André Gide, Éloge de la jeunesse - la nouvelle revue française tome XVIII (janvier - juin 1922).


Témoignage

Bernard Ode
DGS du conseil général de l'Hérault

Privilégier la transversalité
Dans la nouvelle façon de travailler, au fil des ans, chacun se rend compte de l'importance prise par la transversalité. Le citoyen est unique, il ne se « découpe pas en morceau ». L'arrivée d'une jeune génération n'est pas une nouveauté en soi : j'ai moi-même été DG à l'âge de
35 ans, entouré aussi de jeunes collaborateurs.
Mais il est vrai que les relations hiérarchiques telles que nous pouvions les entendre ont implosé depuis longtemps. Nous avons de jeunes diplômés, des « têtes bien faites » ; mais qui ont parfois encore à apprendre des questions managériales. Ce sont des gens très accoutumés aux outils d'aujourd'hui, conscients toutefois de la nécessité de ne pas se laisser envahir dans leur sphère privée. Ce qui est certain, c'est qu'on ne peut plus fonctionner avec des ordres, mais qu'il faut privilégier le dialogue, être
capable de convaincre. Ce qui me semble le mieux adapté, c'est la démarche projet qui gomme l'aspect hiérarchique puisque le pilote du projet n'a pas cette responsabilité. C'est un mode de travail qui est assez apprécié de cette jeune génération. J'ai le sentiment, aussi, que les
démarches qualité sont assez adaptées aux jeunes cadres, avec des objectifs précis et une traçabilité des progrès accomplis.


Témoignage

Mathias Trogrlic
Directeur général des services d'Écouen

Jeunesse et légitimité
Arrivé jeune sur un poste de directeur général des services dans une mairie de moins de 10  000 habitants, je me souviens surtout des regards des « historiques » de la mairie à mon arrivée.

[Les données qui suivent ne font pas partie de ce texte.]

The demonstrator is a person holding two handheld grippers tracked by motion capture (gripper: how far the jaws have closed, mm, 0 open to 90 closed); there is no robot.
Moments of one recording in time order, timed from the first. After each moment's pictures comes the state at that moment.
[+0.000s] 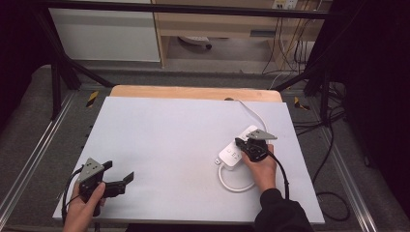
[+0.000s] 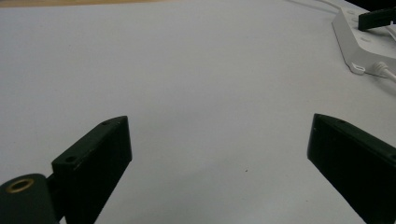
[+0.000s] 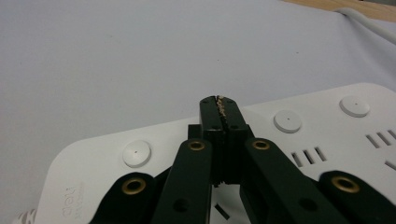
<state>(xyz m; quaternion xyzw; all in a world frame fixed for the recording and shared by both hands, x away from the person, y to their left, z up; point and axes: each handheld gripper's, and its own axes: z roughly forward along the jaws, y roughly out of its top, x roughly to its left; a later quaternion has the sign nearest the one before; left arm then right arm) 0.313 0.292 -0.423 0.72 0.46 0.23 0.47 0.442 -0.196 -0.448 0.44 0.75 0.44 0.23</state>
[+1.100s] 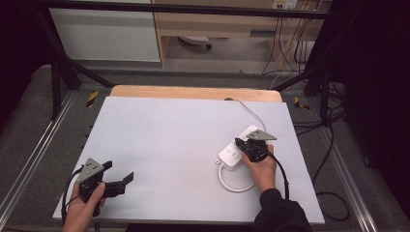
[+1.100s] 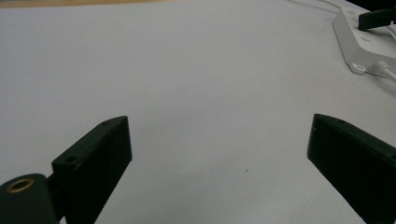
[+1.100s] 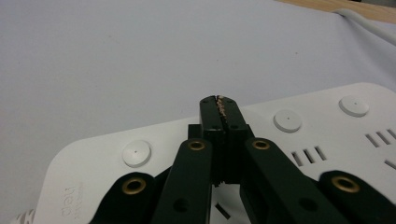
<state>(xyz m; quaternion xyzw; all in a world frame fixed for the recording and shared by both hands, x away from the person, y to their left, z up) 0.313 0.292 -0.423 0.72 0.46 0.23 0.47 0.441 -0.196 -0.449 0.43 0.75 0.44 0.23</state>
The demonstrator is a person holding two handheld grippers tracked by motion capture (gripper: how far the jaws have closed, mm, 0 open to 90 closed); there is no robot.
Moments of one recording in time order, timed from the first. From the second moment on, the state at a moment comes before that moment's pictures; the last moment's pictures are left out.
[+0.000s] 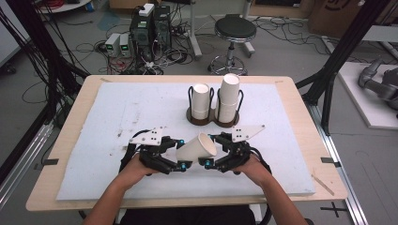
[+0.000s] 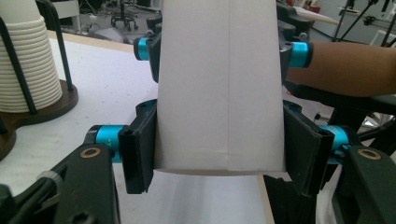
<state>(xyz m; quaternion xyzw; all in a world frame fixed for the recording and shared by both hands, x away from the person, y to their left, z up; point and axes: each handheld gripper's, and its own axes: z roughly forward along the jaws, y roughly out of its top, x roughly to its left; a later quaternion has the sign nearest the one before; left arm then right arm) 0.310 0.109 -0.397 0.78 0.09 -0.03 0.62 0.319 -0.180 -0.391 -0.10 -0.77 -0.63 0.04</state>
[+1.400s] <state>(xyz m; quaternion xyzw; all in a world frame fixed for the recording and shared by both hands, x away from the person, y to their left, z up) 0.310 0.094 -0.403 0.78 0.11 -0.03 0.62 0.318 -0.178 -0.388 -0.11 -0.75 -0.65 0.05</state>
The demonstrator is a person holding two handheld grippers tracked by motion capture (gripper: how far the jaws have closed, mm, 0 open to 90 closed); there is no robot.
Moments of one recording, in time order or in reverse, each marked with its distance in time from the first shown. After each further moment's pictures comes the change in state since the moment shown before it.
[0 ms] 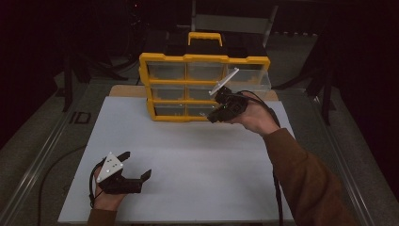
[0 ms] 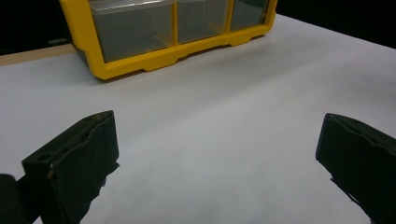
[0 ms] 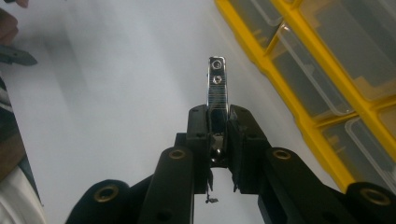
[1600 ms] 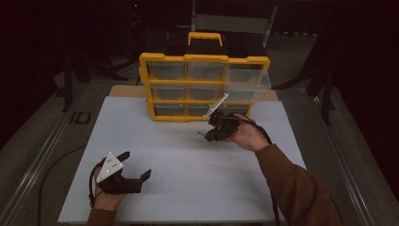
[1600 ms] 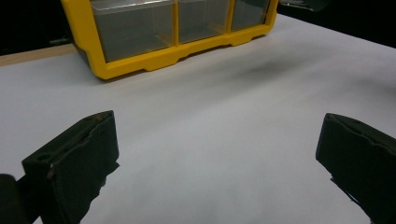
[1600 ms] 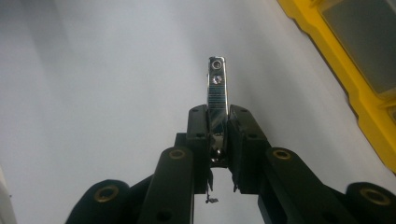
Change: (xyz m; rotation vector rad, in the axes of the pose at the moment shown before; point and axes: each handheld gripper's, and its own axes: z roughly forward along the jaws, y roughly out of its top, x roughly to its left) left arm 0.000 0.000 0.000 0.001 0.004 0.001; right arm 0.012 -0.037 0.063 0.079 0.031 -0.031
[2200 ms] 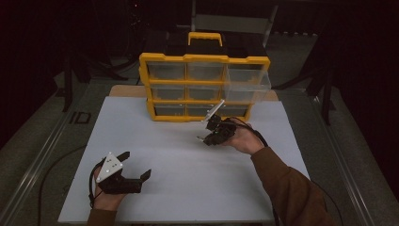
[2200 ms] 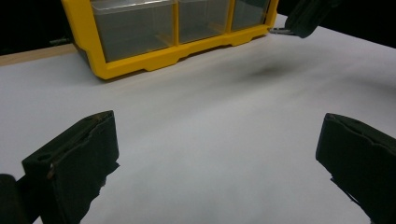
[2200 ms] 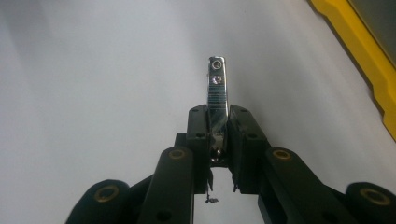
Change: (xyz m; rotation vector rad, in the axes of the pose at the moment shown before) left arm 0.000 0.000 0.000 0.002 0.000 -0.001; right arm -0.004 -0.009 0.029 0.028 0.009 0.007
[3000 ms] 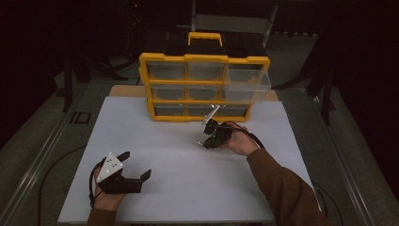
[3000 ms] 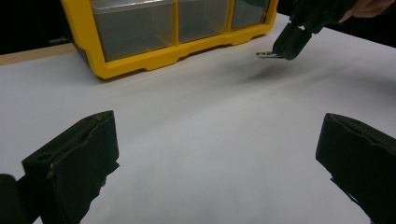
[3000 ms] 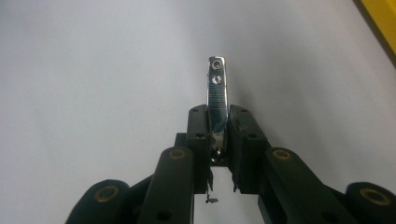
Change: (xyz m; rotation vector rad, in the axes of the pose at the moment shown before) left arm 0.000 0.000 0.000 0.002 -0.002 0.000; right arm -0.009 -0.007 0.032 0.042 -0.002 -0.005
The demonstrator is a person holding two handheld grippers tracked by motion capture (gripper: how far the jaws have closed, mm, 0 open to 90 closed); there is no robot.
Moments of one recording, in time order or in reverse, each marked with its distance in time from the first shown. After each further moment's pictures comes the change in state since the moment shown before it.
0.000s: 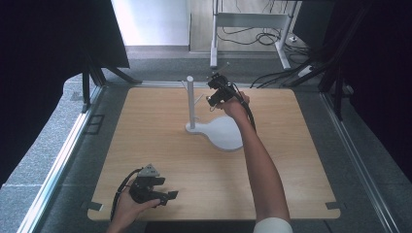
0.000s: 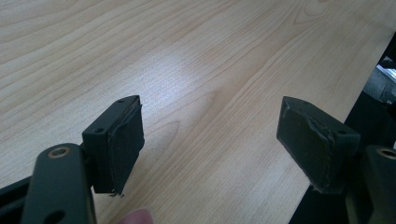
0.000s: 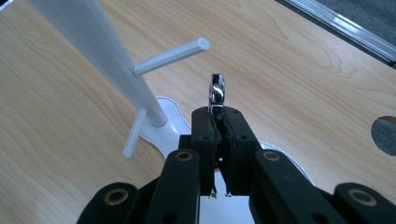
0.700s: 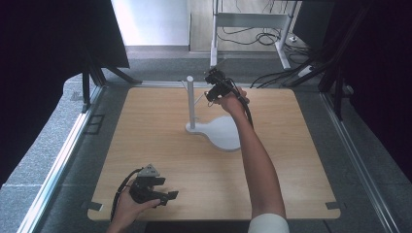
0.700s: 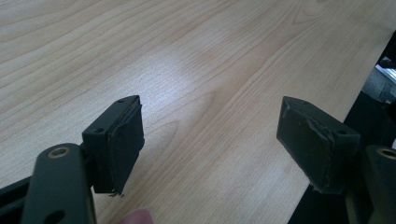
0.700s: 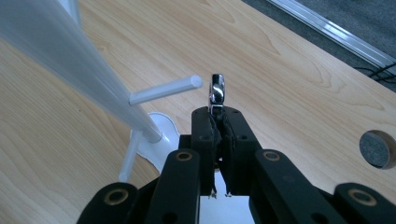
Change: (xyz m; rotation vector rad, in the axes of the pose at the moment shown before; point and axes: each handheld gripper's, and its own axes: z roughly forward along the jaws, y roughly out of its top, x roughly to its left) left arm 0.000 0.000 0.001 -0.002 -0.004 -0.007; right arm 0.000 0.017 0.001 -0.013 -0.021 -0.003
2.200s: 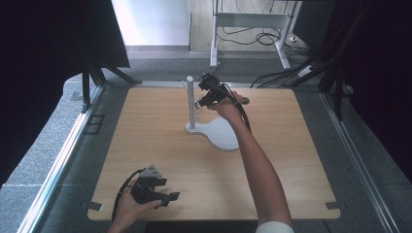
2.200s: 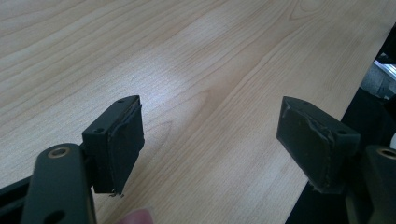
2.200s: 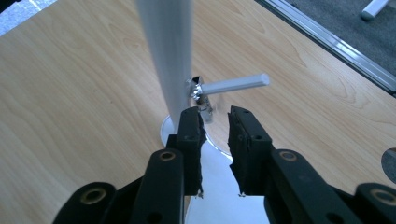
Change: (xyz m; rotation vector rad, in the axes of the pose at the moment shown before) left arm -0.003 0.001 0.003 0.011 -0.006 0.014; right arm 0.033 -0.010 -0.013 -0.036 0.037 -0.093
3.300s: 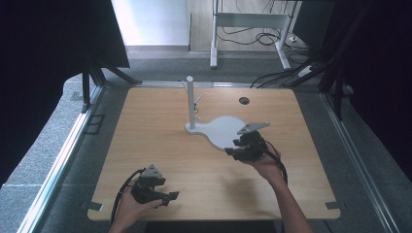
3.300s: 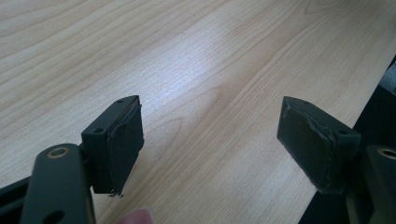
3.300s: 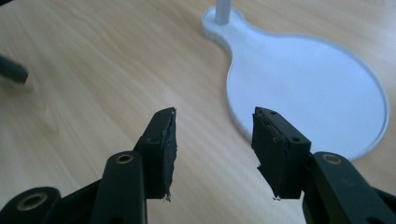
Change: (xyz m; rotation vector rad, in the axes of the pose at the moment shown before) left arm 0.000 0.000 0.003 0.022 0.039 0.001; right arm 0.025 -0.195 -0.058 -0.163 0.075 0.015
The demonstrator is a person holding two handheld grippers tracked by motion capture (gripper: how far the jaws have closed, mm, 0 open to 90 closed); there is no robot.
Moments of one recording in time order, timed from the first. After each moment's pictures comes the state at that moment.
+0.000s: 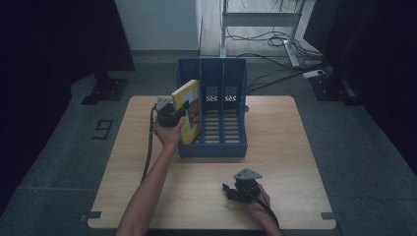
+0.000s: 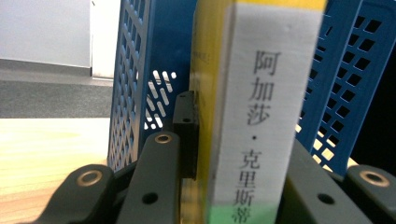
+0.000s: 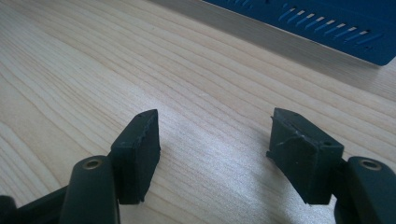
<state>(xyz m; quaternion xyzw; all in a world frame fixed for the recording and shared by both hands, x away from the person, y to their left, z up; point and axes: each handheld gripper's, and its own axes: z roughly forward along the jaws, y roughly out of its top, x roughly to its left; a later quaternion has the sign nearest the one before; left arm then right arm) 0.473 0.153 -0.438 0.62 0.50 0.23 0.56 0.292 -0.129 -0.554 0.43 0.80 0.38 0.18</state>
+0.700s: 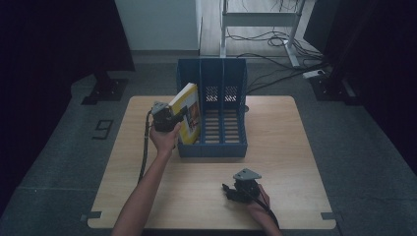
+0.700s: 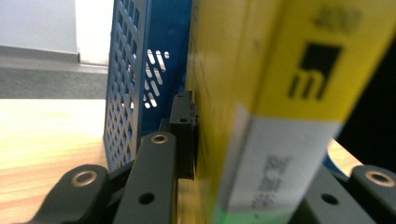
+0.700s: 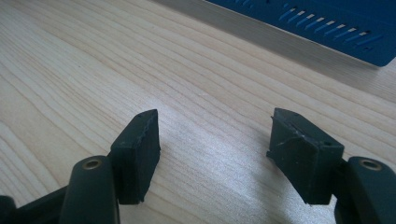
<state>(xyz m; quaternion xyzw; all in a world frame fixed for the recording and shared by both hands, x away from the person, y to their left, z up) 0.458 0.165 -0.436 0.64 0.49 0.19 0.56 0.291 -0.127 -0.554 0.43 0.80 0.38 0.18</state>
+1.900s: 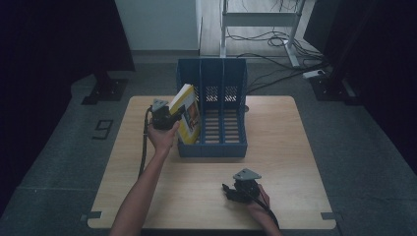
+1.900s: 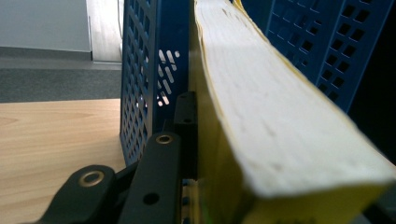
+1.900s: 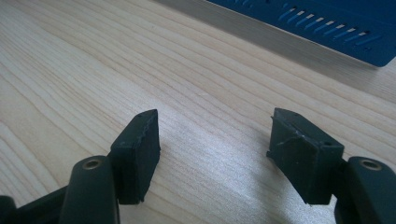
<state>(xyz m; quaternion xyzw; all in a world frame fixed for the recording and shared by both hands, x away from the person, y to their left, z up) 0.462 0.164 -0.426 0.65 0.50 0.23 0.53 0.291 -0.127 -0.554 0.42 0.80 0.38 0.18</state>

Ces derniers voulaient me faire comprendre qu'ils en avaient vu défiler des jeunes cadres, et que quand je partirai, eux seraient toujours là. Cette difficulté, je l'ai beaucoup rencontrée dans les premiers mois d'exercice. Les premiers changements apportés dans une collectivité par un jeune cadre sont en ce sens décisifs. Ils doivent être suffisamment tranchants pour apporter une amélioration dans le travail des agents, mais suffisamment simples à mettre en ½uvre pour ne pas effrayer son monde...
Il ne faut pas non plus cacher son inexpérience dans certains domaines. Cela peut devenir un vrai atout de responsabilisation et de management. À mon sens, c'est en ne niant pas sa jeunesse que l'on acquiert sa légitimité.